» What needs to be done
Report every line of the data that includes "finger".

'''

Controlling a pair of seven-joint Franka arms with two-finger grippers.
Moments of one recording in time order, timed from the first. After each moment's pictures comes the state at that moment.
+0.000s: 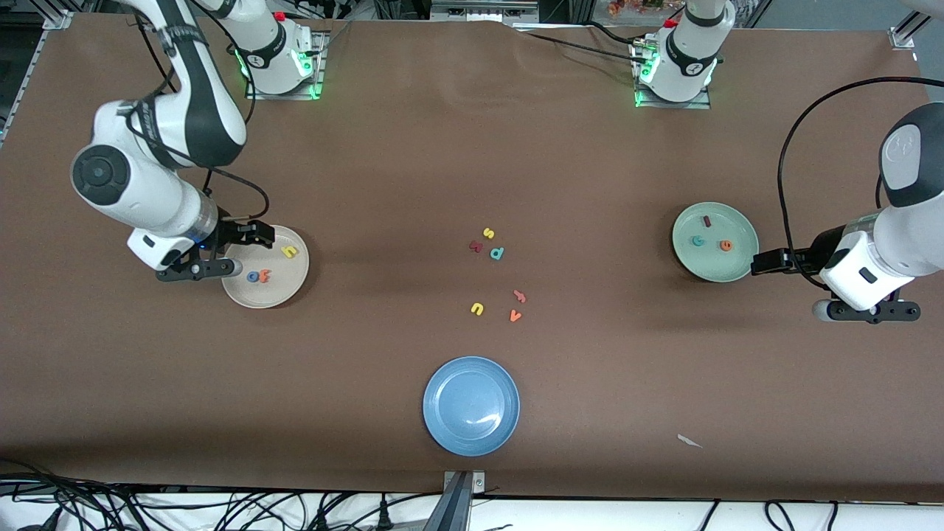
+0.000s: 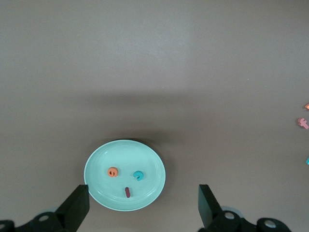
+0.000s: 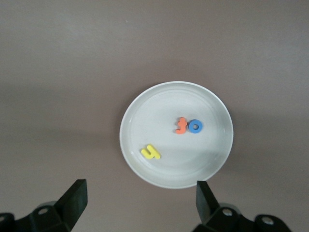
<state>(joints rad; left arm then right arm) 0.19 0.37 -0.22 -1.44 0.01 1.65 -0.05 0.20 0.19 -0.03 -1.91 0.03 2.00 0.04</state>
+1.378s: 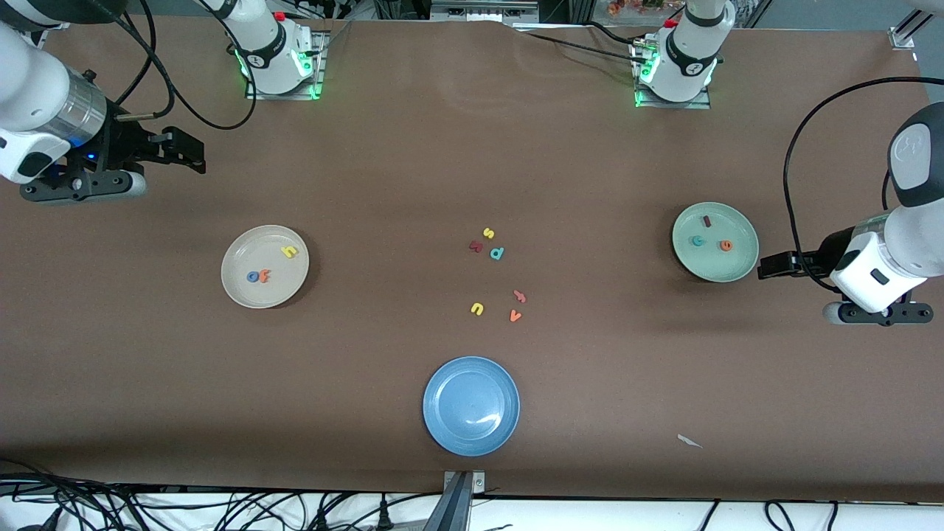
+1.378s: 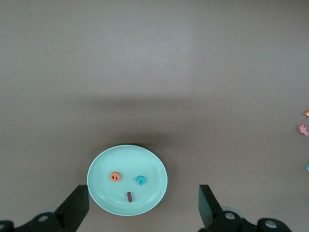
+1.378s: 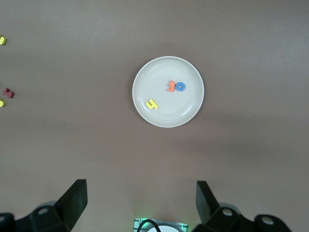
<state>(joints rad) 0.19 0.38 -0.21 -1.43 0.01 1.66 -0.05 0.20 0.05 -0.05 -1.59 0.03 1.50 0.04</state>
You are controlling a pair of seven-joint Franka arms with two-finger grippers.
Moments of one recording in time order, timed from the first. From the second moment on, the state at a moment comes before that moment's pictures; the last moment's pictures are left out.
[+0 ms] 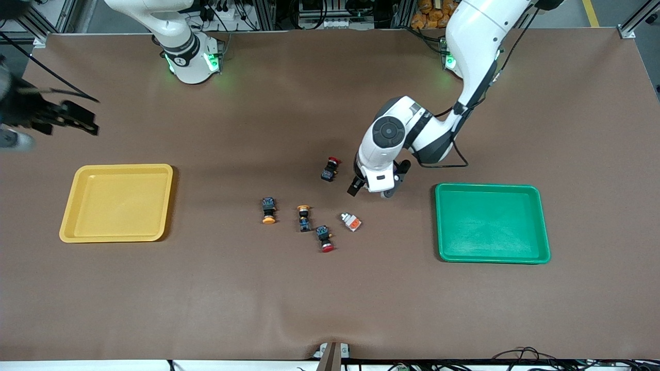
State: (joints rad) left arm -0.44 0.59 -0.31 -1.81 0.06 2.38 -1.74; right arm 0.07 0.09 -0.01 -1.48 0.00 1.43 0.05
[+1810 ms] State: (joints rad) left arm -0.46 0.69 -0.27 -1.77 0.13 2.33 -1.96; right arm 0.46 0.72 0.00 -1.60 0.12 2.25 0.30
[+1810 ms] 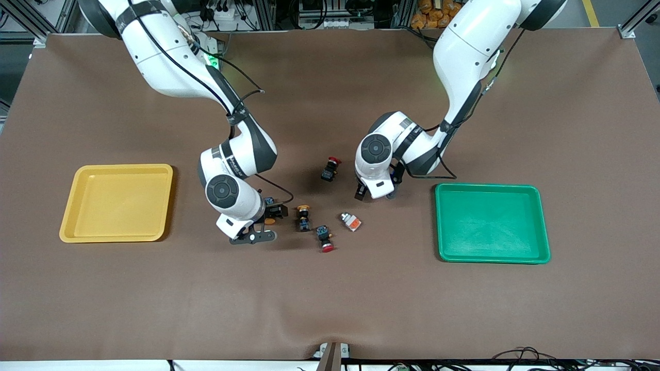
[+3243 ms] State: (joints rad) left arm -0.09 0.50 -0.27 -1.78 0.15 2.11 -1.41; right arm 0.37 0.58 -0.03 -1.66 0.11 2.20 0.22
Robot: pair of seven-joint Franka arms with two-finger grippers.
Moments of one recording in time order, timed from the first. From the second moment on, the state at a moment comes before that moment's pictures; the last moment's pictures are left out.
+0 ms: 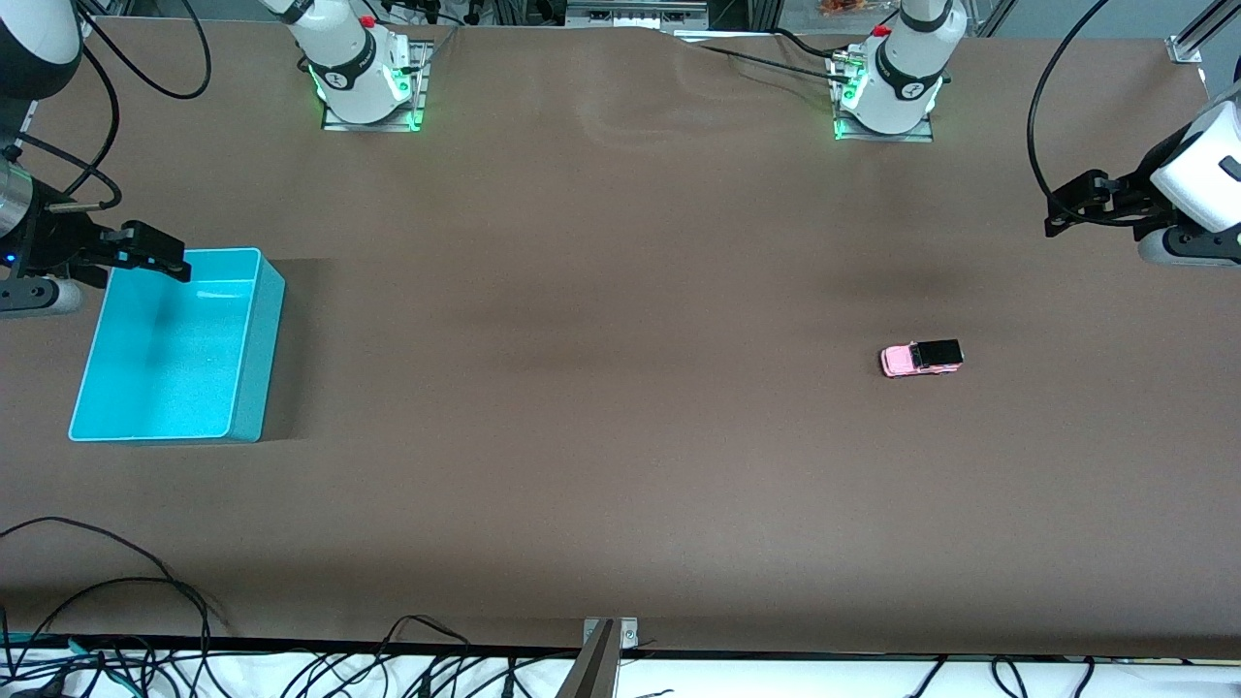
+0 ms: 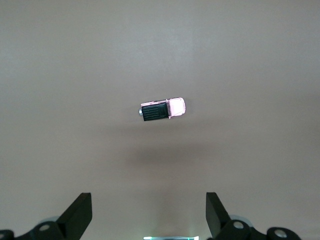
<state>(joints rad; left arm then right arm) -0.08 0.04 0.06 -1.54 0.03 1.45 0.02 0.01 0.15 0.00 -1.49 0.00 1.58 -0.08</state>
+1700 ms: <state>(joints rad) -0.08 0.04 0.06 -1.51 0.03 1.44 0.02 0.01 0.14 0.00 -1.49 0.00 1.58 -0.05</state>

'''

» Expected answer
Controlling a pair of seven-joint Franka arms with two-finger grippers.
You are controlling a pair of seven-joint Franka arms with two-finger grippers.
Robot: pair of seven-joint Franka arms with two-finger grippers.

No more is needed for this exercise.